Copy every line of the material exactly as it stands.

* * * * *

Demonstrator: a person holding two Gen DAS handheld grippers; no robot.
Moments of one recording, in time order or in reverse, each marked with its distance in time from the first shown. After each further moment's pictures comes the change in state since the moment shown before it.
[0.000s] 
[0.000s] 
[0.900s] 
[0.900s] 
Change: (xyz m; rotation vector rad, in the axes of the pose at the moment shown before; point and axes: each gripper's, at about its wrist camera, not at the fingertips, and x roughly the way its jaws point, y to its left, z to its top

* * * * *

* [RESPONSE FOR THIS EXERCISE]:
Demonstrator: a person holding two Gen DAS handheld grippers; no robot.
Moments of one recording, in time order or in reverse, each marked with its distance in time from the first shown. After each further moment's pictures comes the change in state since the moment shown before it.
[0.000s] 
[0.000s] 
[0.900s] 
[0.900s] 
Change: (xyz m; rotation vector rad, in the axes of the pose at the moment shown before; point and axes: each gripper's, at about its wrist camera, not at the fingertips, and x roughly the way its jaws point, y to its left, z to its top

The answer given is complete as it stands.